I, too, picked up on those details that turn up occasionally throughout the one hour 47 minutes that the film runs.
But they indicate only that Martha has lesbian tendencies. She may have fallen in love with a man at some point before the story begins. We don't know that because she has nobody with whom she can discuss her feelings, either current ones or from long ago.
We never get any clue that Karen reciprocates Martha's feelings or that Karen ever feels mannish or inordinately interested in another woman's beauty or personality. We do get many indications that Karen loves Joe. IMHO, the producers cast James Garner because many actresses and female moviegoers found him very handsome, and what woman can resist him?
"There was barely any resistance from Karen after Martha's confession ..." ??
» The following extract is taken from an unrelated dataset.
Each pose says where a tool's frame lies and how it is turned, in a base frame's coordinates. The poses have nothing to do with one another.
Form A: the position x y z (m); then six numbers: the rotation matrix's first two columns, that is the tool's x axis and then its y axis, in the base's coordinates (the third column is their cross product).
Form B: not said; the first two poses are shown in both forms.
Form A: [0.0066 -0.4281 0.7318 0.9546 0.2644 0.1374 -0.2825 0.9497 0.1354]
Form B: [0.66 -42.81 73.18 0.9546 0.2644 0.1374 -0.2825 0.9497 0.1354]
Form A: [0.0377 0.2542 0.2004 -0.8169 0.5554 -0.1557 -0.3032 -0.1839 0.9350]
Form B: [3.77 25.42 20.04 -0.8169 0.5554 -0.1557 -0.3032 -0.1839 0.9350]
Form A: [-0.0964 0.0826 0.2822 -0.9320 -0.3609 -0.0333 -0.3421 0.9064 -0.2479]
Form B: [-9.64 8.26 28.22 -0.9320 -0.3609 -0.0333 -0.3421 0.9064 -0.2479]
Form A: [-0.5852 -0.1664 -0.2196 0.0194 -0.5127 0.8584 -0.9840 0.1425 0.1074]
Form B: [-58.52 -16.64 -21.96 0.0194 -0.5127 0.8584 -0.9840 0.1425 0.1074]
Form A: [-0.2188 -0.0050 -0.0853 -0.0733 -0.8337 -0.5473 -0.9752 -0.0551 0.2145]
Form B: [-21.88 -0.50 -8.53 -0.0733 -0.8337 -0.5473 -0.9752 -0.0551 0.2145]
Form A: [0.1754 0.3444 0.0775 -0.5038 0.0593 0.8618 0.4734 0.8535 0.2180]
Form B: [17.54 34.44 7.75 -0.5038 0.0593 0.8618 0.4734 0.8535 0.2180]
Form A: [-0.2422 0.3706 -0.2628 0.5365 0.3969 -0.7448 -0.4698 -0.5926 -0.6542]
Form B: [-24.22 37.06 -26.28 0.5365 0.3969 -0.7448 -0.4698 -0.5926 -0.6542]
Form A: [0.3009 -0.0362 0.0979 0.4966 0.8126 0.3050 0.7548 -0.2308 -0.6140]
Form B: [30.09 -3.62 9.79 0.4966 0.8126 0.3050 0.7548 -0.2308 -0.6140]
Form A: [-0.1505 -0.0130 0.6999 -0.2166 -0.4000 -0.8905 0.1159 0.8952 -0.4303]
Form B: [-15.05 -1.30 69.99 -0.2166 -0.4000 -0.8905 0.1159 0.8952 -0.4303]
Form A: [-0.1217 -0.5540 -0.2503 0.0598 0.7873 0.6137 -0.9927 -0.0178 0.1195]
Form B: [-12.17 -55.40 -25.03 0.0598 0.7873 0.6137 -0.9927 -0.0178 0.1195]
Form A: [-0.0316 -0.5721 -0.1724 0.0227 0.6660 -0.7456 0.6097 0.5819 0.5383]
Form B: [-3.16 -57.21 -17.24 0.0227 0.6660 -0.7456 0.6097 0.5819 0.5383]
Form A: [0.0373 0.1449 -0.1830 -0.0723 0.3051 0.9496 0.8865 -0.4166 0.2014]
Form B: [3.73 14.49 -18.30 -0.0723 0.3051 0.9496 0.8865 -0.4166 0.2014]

During the last conversation between the teachers, Karen has important things to say, and showing resistance isn't on her agenda. Her agenda is to remind Martha, who is clearly upset, that Mary is a vengeful child who told her grandmother what she told her grandmother in order to hurt both of them (Karen and Martha), not to expose any truth about unnatural sex.
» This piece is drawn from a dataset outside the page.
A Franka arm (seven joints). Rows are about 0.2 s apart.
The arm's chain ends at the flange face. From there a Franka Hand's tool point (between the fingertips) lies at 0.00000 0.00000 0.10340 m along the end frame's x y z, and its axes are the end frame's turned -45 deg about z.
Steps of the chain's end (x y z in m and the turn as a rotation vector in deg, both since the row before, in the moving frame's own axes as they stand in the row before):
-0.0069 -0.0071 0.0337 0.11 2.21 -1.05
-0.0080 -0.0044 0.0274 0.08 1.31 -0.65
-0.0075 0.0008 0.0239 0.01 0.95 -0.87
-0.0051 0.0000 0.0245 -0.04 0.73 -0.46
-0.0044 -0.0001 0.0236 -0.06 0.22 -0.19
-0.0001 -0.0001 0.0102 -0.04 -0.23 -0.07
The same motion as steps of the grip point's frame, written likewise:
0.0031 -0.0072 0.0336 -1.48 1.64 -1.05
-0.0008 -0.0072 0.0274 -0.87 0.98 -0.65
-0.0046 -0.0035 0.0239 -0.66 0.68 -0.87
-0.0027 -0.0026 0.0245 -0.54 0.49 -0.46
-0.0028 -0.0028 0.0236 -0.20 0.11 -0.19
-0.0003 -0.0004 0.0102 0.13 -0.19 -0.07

Karen feels it is important to point out to Martha that Mary concocted any nasty story she could have imagined for the purpose of hurting them. The fictitious story was not meant to preach against unnatural sexual feelings. It was an act of revenge by a child.
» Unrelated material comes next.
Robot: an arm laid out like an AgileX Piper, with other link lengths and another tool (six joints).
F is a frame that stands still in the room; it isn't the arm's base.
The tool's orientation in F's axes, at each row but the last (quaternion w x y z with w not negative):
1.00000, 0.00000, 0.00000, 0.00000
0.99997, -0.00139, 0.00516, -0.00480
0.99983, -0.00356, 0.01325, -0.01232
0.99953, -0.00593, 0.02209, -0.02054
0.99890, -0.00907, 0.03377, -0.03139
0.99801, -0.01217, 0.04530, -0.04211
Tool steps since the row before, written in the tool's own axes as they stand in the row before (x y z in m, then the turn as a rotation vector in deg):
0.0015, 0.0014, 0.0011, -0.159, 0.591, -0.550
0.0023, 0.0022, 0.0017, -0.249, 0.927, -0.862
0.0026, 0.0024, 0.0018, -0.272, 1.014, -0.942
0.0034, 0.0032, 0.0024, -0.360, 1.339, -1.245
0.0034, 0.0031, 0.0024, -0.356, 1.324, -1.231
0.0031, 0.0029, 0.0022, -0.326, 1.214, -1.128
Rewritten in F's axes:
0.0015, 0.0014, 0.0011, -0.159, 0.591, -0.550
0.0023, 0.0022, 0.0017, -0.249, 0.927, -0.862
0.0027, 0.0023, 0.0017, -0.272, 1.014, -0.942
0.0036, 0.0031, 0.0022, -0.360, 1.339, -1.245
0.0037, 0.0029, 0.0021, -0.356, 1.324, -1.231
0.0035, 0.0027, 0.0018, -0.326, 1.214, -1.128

Had Mary been a better student and had she learned anything from reading books at school, she could just as easily have manufactured a story about Martha being an undercover spy for the Nazis. (Nazi Germany was a current issue when Lillian Hellman wrote the original stage version of The Children's Hour. She later wrote an entire play about undercover Nazis.)
Mary can't read Martha's mind. Is Mary present during the scene early in the movie where Martha becomes sentimental and remembers the first time she ever saw the beautiful Karen? No, Mary isn't there. She doesn't have any CIA listening devices hidden in the room. The only information Mary learns through eavesdropping is that Martha's aunt thinks Martha always has been obsessed with Karen, and she doesn't want Karen to marry Joe. That's it. That could mean Martha doesn't have enough confidence to look for a boyfriend of her own. In that era, many female teachers at boarding schools in small towns had very little contact with eligible bachelors. Without practicing their flirting for many years, they lost confidence, then they realized too late that they were too old to attract the kind of men they felt comfortable with.
Karen is focusing on reminding Martha that Mary's behavior was an act of revenge, not a sermon that her grandmother approved of.